Ben Frost

Reingehört (347): Ben Frost

Ben Frost – Threshold Of Faith EP (2017, Mute)

In Australien geboren, in Reykjavík ansässig, in den Grenzbereichen der experimentellen Musik beheimatet: Der Komponist und Musiker Ben Frost, hier bereits mit seiner exzellenten, in jeder Hinsicht rabenschwarzen Aufführung beim 2016er Münchner Frameworks-Festival sowie seiner letztjährigen Opern-Vertonung des Iain-Banks-Romans „The Wasp Factory“ bepriesen, hat sich mit dem Chicagoer Noise-Gott Steve Albini eine geistesverwandte Seele an seine Seite geholt und mit „Threshold Of Faith“ ein knapp halbstündiges, gewaltiges Brachial-Krach-/Elektro-Ambient-Epos produziert.
Abstrakte Instrumental-Drones, Samples, Verzerrungen, weißes Rauschen und pochende Finsterklänge lassen mystische Klanglandschaften zwischen artifizieller Schönheit und verstörender Beklemmung entstehen, im kristallklaren Flow im einen und Black-Metal-/Industrial-artiger Elektro-Atonalität im nächsten Moment, scheinbar sich verselbstständigende Synthies und Bass-lastige, schwergewichtige Elektrobeats beschwören Assoziationen an kalte, unwirtliche, menschenleere isländische Schnee- und Eisfelder vor dem inneren Auge herauf. Trotz düsterer Grundstimmung etwas mehr Licht und sporadisch freundlichere Klangfarben als in den letzten Begegnungen mit Meister Ben, immerhin. Hinsichtlich kunstvoll inszeniertem Lärm, tonalem Wahnsinn und vor nichts zurückschreckender Auslotung der klanglichen Möglichkeiten trifft für die Kombi Frost/Albini das alte bayerische Sprichwort voll ins Schwarze: „Die hätten die Tauben nicht schöner zusammentragen können“ – darauf 2 cl Black Death… ;-)))
(**** 1/2)

Reingehört (253): Ben Frost

FRAMEWORKS FESTIVAL Ben Frost - Einstein Kultur München 2016-03-11 ---DSC00828

Ben Frost – The Wasp Factory (2016, Bedroom Community)
Der Mann ist immer wieder für eine Überraschung gut.
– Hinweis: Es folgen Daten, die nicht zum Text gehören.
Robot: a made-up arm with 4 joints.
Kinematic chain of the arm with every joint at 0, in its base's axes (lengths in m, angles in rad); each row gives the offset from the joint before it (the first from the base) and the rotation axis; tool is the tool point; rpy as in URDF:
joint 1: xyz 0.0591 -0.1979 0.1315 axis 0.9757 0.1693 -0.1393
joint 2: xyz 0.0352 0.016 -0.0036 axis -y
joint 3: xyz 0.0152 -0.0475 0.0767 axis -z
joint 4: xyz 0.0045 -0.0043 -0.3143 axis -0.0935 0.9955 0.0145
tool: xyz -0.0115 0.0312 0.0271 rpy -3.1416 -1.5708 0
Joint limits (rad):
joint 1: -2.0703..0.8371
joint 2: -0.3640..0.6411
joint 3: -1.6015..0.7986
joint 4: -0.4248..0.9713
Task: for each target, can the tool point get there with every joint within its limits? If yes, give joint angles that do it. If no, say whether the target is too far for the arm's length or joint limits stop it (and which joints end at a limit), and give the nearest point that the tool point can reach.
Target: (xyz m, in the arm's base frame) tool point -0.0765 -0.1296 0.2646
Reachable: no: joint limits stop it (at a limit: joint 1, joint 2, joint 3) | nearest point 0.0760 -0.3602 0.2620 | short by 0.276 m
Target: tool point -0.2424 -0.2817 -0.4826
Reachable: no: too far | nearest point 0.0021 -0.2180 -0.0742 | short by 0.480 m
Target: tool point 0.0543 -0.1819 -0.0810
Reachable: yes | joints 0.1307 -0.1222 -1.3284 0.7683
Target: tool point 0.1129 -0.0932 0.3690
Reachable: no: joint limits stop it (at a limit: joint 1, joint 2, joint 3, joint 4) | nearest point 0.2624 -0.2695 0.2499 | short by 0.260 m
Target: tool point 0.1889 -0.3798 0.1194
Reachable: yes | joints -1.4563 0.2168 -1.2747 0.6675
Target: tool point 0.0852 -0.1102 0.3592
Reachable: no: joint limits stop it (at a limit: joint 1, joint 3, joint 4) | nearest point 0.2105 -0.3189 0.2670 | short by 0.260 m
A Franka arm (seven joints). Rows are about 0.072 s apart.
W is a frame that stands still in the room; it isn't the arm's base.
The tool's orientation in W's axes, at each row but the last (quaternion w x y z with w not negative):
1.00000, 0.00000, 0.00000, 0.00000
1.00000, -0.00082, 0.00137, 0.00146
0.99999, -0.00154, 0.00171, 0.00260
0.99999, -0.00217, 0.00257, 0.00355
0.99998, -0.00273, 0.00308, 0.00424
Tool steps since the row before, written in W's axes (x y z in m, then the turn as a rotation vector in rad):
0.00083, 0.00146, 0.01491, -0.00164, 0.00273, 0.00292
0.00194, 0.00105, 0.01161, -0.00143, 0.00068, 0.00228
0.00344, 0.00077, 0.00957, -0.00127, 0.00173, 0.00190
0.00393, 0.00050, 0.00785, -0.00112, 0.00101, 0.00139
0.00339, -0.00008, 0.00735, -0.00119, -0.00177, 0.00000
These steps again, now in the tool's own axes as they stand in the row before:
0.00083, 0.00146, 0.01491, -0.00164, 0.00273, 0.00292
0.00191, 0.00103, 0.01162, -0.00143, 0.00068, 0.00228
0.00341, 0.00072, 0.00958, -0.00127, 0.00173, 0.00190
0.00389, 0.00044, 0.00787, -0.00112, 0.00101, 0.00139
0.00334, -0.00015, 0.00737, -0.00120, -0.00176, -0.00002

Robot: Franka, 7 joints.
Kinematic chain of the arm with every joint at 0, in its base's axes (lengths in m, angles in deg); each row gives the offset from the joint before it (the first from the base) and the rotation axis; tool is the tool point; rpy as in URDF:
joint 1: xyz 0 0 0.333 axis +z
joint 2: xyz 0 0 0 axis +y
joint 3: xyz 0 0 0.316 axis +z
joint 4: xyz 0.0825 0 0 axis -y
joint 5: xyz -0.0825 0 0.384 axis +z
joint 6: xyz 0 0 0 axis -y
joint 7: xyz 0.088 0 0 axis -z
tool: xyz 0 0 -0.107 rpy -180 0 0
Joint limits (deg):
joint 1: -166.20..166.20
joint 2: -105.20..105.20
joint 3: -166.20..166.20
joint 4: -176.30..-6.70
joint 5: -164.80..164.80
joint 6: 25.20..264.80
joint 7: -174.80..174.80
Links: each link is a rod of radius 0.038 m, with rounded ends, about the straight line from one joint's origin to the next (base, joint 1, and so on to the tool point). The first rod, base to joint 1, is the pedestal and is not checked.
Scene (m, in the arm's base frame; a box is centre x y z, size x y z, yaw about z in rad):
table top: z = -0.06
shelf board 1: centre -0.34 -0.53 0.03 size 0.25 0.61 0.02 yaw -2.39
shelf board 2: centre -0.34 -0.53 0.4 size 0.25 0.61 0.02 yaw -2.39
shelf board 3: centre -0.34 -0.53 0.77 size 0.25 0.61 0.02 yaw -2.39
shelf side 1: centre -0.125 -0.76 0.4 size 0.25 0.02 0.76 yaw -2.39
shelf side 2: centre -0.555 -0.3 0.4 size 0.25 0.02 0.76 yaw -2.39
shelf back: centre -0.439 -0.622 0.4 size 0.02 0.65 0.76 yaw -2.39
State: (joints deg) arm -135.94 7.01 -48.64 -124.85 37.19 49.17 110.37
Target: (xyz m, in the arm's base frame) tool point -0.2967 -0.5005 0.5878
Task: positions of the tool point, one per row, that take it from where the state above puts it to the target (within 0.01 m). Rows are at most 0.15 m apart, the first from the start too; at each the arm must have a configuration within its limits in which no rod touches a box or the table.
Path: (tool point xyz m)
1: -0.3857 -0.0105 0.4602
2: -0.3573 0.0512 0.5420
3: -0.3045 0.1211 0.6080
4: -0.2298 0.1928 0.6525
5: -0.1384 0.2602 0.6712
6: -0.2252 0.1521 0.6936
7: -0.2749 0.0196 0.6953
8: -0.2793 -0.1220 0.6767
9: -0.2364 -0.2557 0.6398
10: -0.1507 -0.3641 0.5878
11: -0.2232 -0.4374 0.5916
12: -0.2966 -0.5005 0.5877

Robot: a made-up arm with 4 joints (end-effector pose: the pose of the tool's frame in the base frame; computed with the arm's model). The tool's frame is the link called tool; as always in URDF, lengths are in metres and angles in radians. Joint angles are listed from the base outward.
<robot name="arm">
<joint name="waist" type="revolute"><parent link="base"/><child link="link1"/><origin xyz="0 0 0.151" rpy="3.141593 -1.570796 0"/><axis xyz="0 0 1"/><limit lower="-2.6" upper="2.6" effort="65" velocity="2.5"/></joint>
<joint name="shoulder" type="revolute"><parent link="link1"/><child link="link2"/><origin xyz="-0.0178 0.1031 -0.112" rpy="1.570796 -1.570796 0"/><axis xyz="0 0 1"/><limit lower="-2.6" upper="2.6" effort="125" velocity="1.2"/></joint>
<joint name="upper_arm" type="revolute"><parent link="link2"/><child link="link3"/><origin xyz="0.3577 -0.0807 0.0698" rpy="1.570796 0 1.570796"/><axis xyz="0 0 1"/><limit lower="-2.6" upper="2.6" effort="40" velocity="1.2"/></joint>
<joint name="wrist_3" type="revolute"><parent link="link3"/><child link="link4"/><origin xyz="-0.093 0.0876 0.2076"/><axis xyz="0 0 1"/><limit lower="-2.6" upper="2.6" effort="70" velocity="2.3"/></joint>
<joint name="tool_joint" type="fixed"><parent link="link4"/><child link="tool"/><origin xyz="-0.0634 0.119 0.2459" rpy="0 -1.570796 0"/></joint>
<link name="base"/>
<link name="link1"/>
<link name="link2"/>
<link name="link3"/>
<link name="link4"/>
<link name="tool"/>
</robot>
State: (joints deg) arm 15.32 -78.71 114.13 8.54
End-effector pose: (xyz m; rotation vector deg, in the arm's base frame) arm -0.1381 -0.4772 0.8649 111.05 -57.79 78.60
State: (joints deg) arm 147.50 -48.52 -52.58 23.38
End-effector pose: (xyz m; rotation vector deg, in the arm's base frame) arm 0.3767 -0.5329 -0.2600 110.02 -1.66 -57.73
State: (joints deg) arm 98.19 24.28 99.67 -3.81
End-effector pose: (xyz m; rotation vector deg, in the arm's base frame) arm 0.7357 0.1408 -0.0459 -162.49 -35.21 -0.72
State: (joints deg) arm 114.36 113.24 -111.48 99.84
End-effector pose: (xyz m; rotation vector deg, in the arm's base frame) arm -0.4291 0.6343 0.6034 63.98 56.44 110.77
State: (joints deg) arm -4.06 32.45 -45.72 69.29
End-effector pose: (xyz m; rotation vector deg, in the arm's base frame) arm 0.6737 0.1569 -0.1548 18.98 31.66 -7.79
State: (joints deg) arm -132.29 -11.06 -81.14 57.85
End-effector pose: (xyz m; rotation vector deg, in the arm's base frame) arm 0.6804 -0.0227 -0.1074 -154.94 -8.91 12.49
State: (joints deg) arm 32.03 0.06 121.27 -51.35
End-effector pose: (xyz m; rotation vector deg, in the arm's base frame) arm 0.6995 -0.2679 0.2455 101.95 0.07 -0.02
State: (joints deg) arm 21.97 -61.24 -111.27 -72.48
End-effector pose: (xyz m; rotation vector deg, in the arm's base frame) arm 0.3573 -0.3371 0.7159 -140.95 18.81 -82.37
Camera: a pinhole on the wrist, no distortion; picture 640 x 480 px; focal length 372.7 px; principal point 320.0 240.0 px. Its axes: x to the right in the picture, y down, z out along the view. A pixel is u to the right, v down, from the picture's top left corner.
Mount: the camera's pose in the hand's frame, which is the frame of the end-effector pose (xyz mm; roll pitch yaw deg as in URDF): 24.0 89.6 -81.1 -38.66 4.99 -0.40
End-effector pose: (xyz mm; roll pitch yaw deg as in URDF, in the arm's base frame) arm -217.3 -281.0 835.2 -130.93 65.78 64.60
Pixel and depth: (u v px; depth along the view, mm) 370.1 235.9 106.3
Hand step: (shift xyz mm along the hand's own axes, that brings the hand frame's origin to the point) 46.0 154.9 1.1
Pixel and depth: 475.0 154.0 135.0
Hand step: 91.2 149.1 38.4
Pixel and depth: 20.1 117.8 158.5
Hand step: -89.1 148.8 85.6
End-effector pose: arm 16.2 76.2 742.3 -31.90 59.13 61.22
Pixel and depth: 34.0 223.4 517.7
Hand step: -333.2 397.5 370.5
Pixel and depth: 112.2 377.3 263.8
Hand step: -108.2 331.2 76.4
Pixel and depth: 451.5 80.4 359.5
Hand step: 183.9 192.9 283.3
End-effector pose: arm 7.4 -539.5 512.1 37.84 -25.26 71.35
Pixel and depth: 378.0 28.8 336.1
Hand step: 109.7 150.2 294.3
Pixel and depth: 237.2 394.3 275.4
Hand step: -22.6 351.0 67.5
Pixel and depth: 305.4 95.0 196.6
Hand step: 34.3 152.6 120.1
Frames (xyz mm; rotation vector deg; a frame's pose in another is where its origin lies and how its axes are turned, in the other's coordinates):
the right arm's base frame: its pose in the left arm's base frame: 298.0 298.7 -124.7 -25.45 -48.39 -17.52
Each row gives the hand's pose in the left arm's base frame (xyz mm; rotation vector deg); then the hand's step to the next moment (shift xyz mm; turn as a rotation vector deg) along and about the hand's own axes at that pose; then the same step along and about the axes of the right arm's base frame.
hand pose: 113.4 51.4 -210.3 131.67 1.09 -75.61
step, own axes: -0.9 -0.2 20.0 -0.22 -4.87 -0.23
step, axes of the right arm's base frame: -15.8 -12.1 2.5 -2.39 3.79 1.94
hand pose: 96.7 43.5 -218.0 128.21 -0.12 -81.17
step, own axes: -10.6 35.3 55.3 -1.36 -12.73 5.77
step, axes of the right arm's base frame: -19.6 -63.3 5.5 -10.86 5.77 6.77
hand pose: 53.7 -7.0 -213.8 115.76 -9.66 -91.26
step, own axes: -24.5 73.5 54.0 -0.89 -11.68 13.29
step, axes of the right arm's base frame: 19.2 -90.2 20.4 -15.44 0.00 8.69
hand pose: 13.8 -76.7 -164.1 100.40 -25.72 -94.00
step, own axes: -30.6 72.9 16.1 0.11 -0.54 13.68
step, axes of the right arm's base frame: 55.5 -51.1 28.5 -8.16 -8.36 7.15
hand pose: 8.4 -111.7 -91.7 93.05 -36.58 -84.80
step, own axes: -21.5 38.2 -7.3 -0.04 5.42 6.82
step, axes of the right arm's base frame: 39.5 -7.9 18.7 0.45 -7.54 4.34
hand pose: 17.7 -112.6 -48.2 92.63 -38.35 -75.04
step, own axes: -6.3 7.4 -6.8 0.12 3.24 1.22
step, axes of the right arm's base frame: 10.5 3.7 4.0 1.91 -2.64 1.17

Im vergangenen Frühjahr hat er in München eine berückende Vorstellung hinsichtlich atonalem Grenzgang zwischen Black-Metal-Exzess, Minimal Music und abstrakten Noise-Drones im Rahmen des diesjährigen Frameworks-Festivals für experimentelle Musik und Multimedia-Projekte gegeben, aus der Vergangenheit stehen Kollaborationen unter anderem mit Brian Eno und Tim Hecker zu Buche, dieser Tage veröffentlicht der in Reykjavík residierende Australier Ben Frost die Tonträger-Fassung seiner ersten Oper über das isländische Bedroom-Community-Kollektiv, basierend auf dem gleichnamigen Debüt-Roman des schottischen Science-Fiction-Autors Iain Banks über den siebzehnjährigen Psychopathen Frank Cauldhame entwirft Frost in dem 2013 erstmals bei den Bregenzer Festspielen live aufgeführten Bühnenwerk eine minimalistisch-neoklassische Wunderwelt, die hinsichtlich tonalem Klangerlebnis weitaus zugänglicher ist als der Großteil seines umfassenden Werks.
Die Geschichte des isolierten Jungen auf der Insel (in den Achtzigern zum Kultbuch avanciert), der traumatisiert und von Obsessionen beherrscht in seiner eigenen Psyche verloren geht und in ausgelebter Boshaftigkeit seine Umwelt manipuliert bis hin zu leidenschaftslosen Menschenopfern, wird präsentiert in einer an die Minimal Music angelehnten, Streicher-dominierten Orchestrierung, die Monologe des jungen Frank und der Fortgang der Geschichte im Libretto von David Pountney werden erzählt durch die schönen, geradezu lieblichen, weiblichen Singstimmen von Lieselot De Wilde, Jördis Richter und Mariam Wallentin, die im krassen Gegensatz zu den gesungenen Texten stehen, welche eine Horror-hafte, extreme Brutalität transportieren.